Exercise details: Beginning with the line containing "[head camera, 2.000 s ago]" and going on through the line containing "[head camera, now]", the lines below are to be returned exactly, pictures excluded and nothing added.

Given entries:

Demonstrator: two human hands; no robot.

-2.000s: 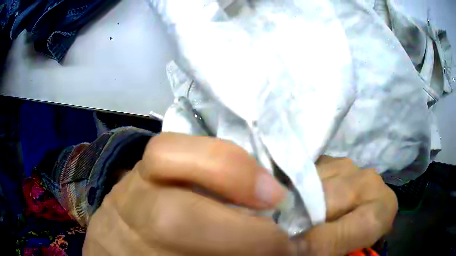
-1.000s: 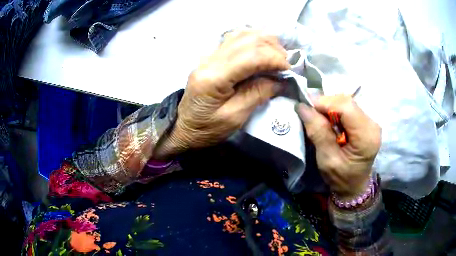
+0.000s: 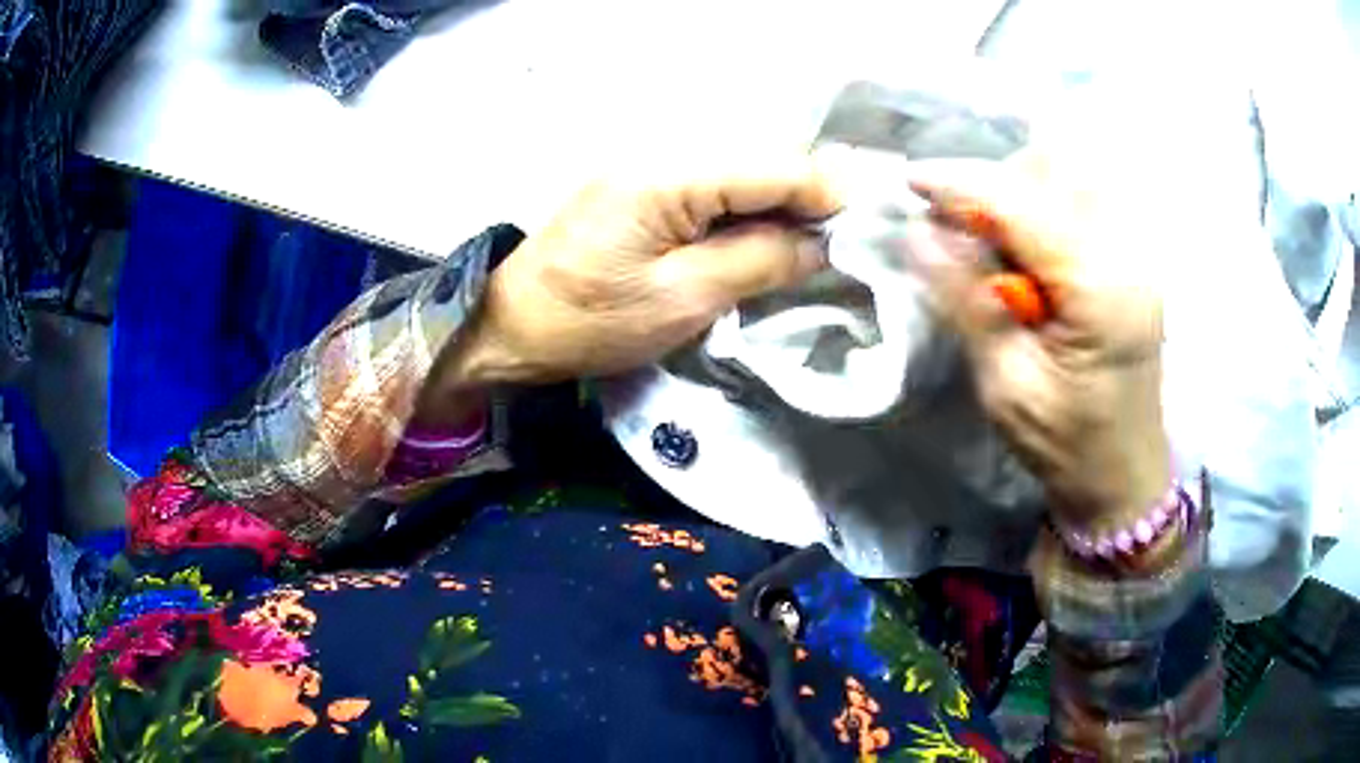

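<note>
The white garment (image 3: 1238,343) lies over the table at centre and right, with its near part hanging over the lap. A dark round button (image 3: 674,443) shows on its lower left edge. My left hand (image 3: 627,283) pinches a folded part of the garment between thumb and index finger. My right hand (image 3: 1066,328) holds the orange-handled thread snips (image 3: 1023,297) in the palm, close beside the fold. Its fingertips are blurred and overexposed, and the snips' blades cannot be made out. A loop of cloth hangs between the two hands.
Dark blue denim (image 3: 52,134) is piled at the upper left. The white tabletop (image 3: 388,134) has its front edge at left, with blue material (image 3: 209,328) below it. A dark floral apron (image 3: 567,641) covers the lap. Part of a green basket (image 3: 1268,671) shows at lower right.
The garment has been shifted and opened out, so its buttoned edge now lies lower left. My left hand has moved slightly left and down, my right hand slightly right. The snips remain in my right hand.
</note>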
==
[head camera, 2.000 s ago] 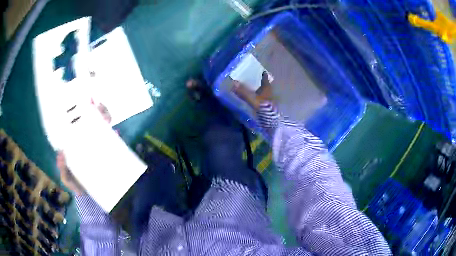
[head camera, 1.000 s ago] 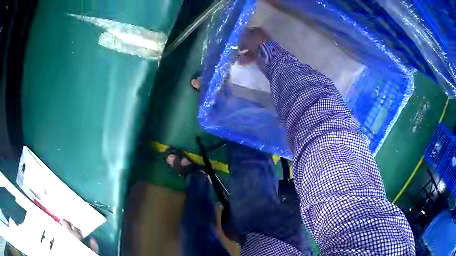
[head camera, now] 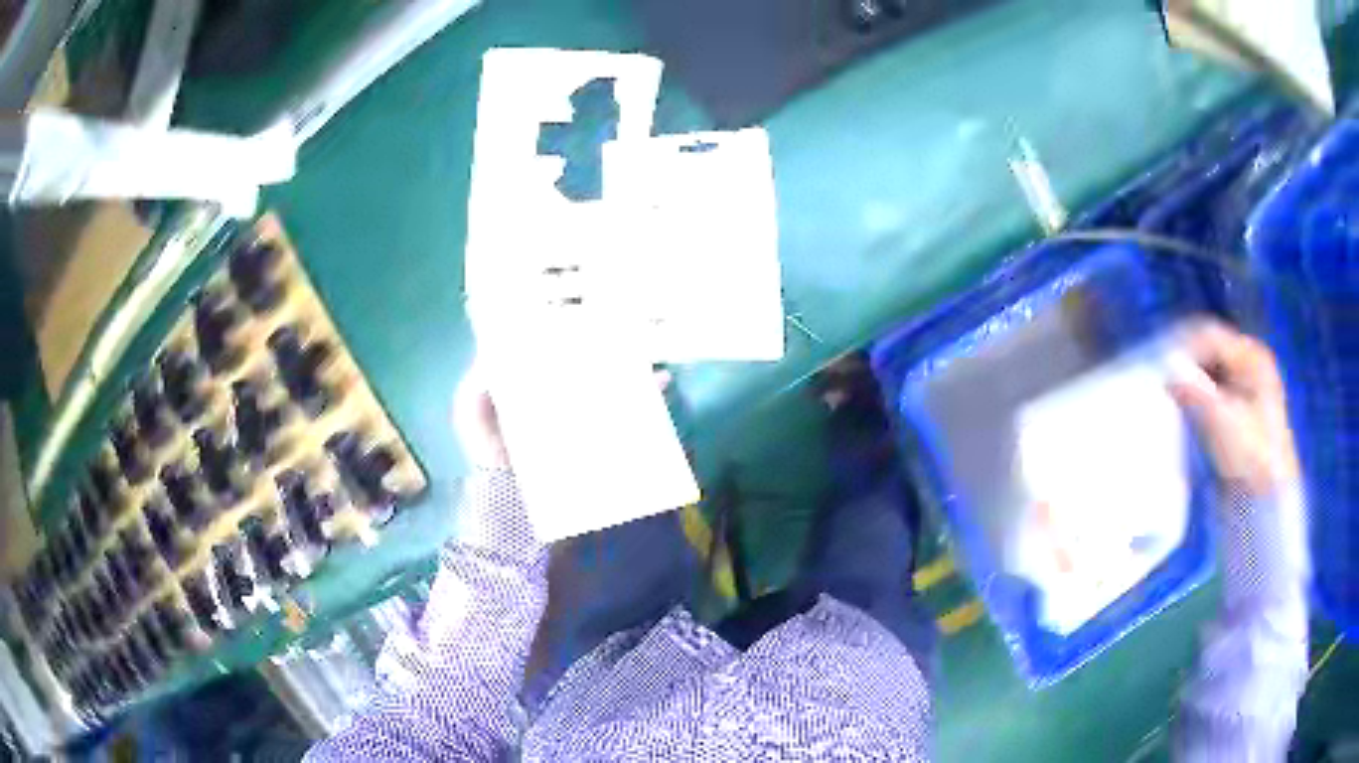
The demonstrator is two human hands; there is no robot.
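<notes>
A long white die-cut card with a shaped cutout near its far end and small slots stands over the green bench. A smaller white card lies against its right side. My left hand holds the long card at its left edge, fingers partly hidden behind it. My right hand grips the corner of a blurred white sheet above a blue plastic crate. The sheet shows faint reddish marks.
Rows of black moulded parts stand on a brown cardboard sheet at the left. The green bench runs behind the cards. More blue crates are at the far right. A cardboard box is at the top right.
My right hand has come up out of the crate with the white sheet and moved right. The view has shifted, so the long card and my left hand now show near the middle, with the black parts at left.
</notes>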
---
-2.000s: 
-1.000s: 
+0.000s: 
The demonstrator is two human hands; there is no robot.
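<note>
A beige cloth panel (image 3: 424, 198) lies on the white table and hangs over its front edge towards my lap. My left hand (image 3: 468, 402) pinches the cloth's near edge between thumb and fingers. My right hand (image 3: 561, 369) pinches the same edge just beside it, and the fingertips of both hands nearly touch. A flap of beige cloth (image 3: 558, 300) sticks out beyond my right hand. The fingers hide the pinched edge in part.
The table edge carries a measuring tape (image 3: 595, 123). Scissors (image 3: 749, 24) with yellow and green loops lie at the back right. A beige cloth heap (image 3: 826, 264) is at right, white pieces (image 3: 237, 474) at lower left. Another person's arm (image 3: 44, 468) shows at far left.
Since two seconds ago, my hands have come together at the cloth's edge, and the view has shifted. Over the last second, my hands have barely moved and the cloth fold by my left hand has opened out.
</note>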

Answer to the problem:
[head camera, 2.000 s ago] 
[head camera, 1.000 s ago] 
[head camera, now] 

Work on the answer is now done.